Curating Demonstrations Using Online Experience
The paper "Curating Demonstrations using Online Experience" presents Demo-SCORE, an approach to automate the filtering of robot demonstration datasets through online self-curation by the robot. This method aims to improve policy performance by identifying and discarding suboptimal demonstrations that are not beneficial for learning reliable imitation strategies.
Introduction
Demo-SCORE addresses the challenge of leveraging heterogeneous demonstration datasets that contain a mix of high and low-quality demonstrations. As robot learning environments become more complex, they necessitate diverse demonstration strategies that might not always be reliable for robots to imitate. Human demonstrations often include suboptimal strategies due to variance in human execution, leading to poor robot performance when uninterpreted.
Figure 1: Human demonstrations can involve unreliable strategies, such as picking up a spoon by its edge, which may not translate effectively to robotic execution.
Methodology
Demo-SCORE automates the curation of demonstration datasets in four key steps:
- Initial Policy Training: A policy is trained on the full set of demonstrations, capturing the variability in strategies.
- Policy Evaluation through Rollouts: Rollouts are conducted at various checkpoints to evaluate policy performance.
- Classifier Development: A classifier is trained using the rollout data to distinguish between successful and failed rollouts, identifying reliable strategies.
- Dataset Filtering: Using the classifier, unreliable demonstrations are filtered out to refine the dataset for further policy training.
Figure 2: Illustration of the Demo-SCORE workflow, including policy training, evaluation, classification, and demonstration filtering.
Experimental Evaluation
The effectiveness of Demo-SCORE was validated through experiments on both simulated and real-world tasks.
Simulated Experiments
Two tasks evaluated were the bimanual peg insertion in the ALOHA environment and the square peg task in Robosuite.
Real-World Tasks
The real-world evaluation was conducted using a multi-task ALOHA setup, which included tasks like spoon placement in a rack and strawberry picking from a cluttered scene.

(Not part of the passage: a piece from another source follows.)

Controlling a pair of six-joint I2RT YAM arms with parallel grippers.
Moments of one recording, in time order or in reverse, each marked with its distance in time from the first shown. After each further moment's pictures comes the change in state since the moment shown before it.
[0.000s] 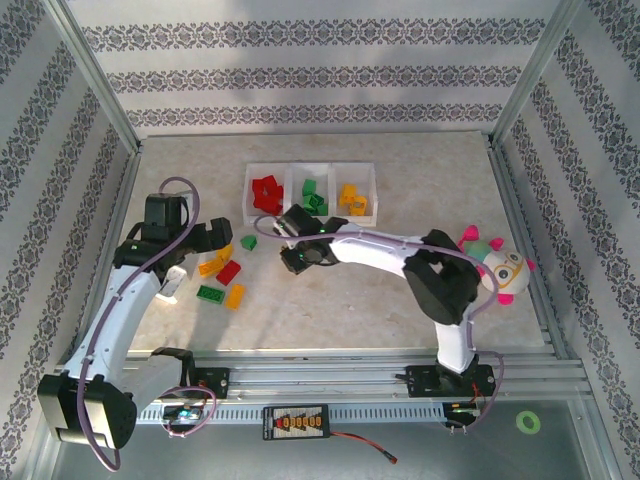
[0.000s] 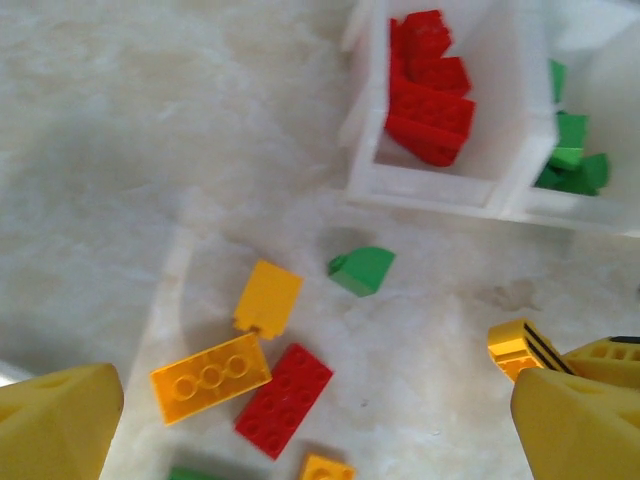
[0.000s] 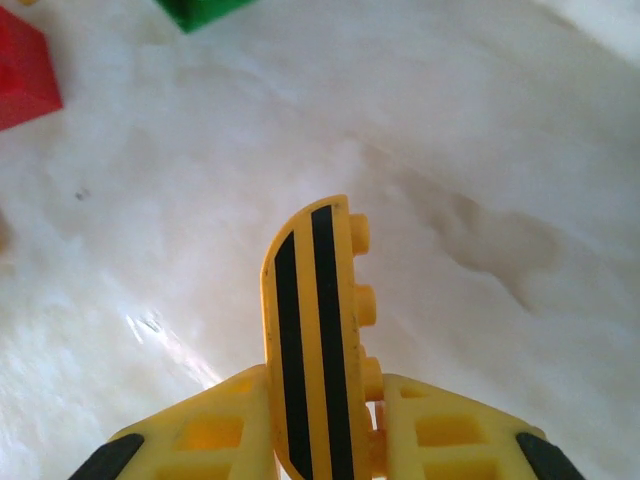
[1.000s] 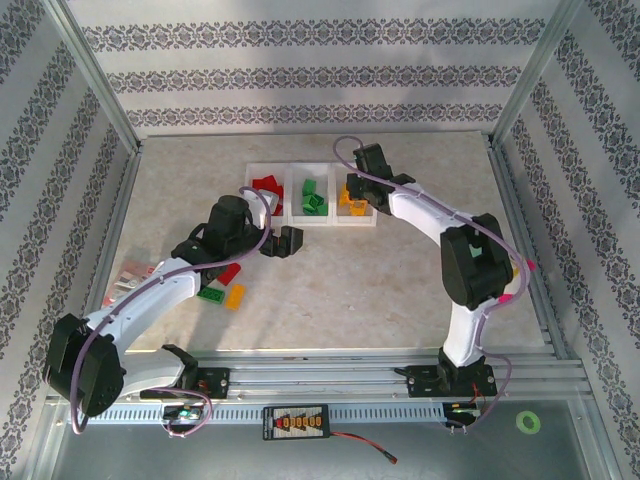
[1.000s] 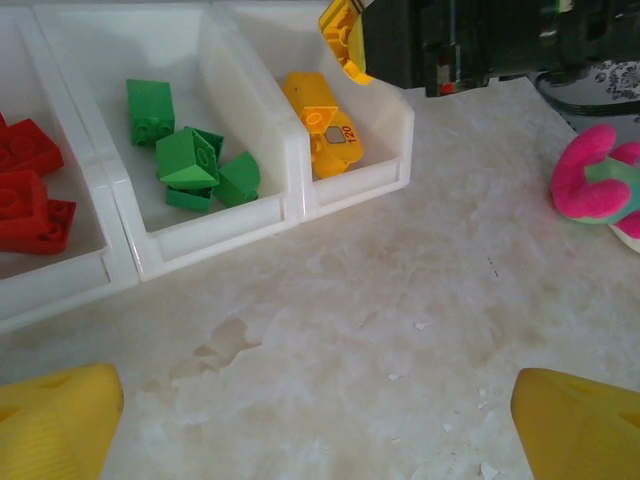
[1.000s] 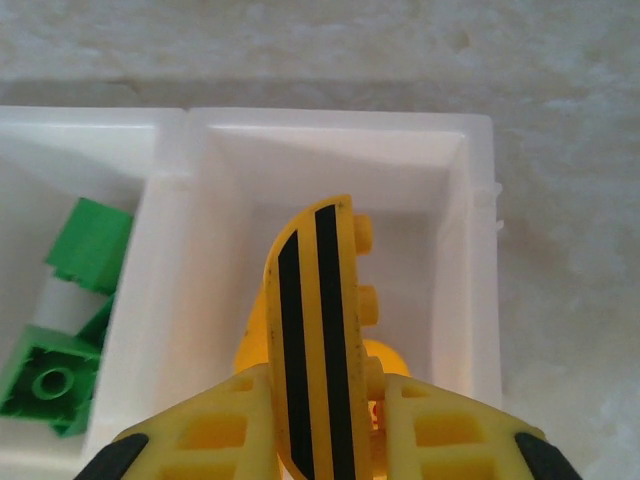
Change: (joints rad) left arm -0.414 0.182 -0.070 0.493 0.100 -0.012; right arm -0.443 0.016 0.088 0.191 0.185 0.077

Robustness and Generalization
In addressing off-distribution (OOD) initial conditions, Demo-SCORE maintains its robustness. Experiments revealed that even with significant changes in initial task setups or when challenged with OOD environments, the refined datasets preserved by Demo-SCORE allowed for effective policy generalization without loss of state coverage.
Conclusion
Demo-SCORE presents a scalable and effective method for enhancing the performance of robots learning from demonstrations by leveraging online experiences to curate datasets. It effectively discerns and eliminates unreliable strategies that human curation may overlook, thereby improving policy success rates across various tasks. Future work includes extending this approach to broader robotic scenarios and refining classifier techniques for more sophisticated demonstration datasets.